Pareiasaurus large quadruped, about 2.5 metres (8.2 ft) long, with elephantine legs, walking in a typically reptilian posture. Its skull had several spine- and wart-like protrusions. The scales may have provided some protection against predators. Pareiasaurus's leaf-shaped teeth, ideal for biting through tough plant fibers, indicate it was a herbivore. Even the palate had teeth.
Pareiasaurus is an extinct genus of anapsid reptile from the Permian period. It was a typical member of its family, the pareiasaurs, which take their name from this genus.
Pareiasaurs appear very suddenly in the fossil record. It is clear that these animals evolved from Rhipaeosaurs to fill the large herbivore niche (or guild) that had been occupied early in the Permian period by the Caesid pelycosaurs and before then the Diadectid amphibians and Edaphosaur reptiles.
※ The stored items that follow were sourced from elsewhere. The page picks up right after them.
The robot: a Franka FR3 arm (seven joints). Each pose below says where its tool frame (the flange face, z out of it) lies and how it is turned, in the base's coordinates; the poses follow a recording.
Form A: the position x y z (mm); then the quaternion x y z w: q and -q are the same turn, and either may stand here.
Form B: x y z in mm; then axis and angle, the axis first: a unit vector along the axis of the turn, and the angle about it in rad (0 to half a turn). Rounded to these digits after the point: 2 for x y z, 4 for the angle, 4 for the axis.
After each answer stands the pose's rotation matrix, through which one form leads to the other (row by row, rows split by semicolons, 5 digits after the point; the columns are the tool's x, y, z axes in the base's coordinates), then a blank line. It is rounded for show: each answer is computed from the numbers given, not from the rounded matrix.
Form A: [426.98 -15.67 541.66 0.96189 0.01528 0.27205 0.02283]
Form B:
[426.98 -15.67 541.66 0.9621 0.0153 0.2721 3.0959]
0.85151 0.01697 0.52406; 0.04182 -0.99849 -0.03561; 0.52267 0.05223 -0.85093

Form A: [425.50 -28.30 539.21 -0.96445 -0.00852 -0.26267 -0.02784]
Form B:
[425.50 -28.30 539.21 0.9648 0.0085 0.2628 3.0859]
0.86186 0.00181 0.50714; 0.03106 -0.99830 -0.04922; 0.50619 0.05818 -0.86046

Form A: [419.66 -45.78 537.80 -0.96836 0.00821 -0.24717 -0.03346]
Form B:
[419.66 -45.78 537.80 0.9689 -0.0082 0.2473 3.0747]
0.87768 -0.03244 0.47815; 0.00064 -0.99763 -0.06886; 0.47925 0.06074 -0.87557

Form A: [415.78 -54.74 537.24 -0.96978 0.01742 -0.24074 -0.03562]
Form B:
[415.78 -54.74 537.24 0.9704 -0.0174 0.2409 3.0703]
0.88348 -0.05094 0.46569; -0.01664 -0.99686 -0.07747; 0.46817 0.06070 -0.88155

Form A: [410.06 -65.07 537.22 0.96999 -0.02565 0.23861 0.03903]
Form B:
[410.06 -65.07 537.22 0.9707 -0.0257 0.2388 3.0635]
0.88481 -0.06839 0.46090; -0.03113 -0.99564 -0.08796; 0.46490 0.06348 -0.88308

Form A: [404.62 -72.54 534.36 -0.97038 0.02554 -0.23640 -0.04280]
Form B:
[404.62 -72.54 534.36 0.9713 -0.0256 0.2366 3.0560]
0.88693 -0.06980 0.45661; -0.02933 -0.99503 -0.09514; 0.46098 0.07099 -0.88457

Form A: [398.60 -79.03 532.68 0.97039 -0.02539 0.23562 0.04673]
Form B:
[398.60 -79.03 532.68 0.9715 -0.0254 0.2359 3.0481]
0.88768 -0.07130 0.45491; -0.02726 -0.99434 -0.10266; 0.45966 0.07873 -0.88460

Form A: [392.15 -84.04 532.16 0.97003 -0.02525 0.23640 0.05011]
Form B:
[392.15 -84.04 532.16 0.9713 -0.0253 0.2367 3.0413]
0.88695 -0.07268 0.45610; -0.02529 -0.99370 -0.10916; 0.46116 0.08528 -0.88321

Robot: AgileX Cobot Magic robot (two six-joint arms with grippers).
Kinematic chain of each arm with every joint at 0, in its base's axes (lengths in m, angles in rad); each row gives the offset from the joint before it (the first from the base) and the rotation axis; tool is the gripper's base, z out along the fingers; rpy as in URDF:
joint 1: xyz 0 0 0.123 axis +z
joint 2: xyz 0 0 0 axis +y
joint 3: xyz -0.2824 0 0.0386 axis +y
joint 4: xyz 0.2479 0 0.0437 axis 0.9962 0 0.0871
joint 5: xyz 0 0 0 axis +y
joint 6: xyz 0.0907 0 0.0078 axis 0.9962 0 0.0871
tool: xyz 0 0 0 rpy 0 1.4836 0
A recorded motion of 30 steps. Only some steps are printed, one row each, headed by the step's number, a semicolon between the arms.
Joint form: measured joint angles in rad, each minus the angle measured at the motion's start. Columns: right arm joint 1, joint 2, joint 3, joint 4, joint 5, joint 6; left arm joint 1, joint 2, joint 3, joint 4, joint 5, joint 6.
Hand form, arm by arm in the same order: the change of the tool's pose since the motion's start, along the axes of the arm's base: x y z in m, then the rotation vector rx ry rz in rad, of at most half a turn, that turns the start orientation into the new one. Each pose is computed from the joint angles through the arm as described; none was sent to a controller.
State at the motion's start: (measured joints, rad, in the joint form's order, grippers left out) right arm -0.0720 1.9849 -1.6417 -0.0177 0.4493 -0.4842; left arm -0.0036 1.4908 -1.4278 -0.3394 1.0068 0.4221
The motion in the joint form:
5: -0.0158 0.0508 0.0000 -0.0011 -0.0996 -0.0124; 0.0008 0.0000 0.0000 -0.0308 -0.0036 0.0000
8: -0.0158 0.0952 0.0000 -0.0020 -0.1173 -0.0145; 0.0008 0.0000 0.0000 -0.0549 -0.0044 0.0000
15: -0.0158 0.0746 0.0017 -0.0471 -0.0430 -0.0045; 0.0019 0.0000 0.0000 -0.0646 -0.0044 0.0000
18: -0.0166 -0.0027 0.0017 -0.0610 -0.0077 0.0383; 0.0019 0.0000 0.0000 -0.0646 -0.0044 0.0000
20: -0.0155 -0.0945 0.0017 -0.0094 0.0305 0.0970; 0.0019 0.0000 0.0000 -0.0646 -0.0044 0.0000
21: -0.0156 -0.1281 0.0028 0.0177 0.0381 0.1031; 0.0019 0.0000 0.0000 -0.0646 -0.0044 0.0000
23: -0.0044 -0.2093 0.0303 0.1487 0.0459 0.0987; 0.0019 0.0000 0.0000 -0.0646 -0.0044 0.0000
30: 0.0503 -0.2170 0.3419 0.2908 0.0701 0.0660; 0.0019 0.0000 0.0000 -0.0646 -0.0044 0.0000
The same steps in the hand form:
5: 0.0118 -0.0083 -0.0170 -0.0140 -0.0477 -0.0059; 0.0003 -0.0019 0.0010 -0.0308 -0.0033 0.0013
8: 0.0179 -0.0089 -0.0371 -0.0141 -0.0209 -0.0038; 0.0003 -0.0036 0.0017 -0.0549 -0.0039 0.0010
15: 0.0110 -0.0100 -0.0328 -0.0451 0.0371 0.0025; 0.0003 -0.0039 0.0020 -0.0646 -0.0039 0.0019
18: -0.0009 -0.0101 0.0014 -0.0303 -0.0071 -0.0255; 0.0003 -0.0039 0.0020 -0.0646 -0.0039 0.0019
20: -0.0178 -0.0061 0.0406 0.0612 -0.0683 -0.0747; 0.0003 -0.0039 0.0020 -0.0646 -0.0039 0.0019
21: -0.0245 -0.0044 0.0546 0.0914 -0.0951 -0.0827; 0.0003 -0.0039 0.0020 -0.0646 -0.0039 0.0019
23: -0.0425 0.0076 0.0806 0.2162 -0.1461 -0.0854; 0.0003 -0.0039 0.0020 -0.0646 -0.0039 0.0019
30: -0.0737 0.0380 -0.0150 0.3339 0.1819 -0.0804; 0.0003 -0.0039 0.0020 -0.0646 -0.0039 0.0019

In fact it may well have been the extinction of the Caesids created an ecological vacuum that enabled the Pareiasaurs to appear and suddenly diversify as rapidly as they did (within the span of only two million years).
It has been often suggested that these animals were semi-aquatic.
It has recently been argued that Pareiasaurs may have evolved into turtles. They had turtle-like skull features, and several genera had bony plates in the skin, possibly the first signs of a turtle shell. However, the case for turtle ancestry is not proven.
Probably, the Pareiasaurus were the victims of Titanophoneus.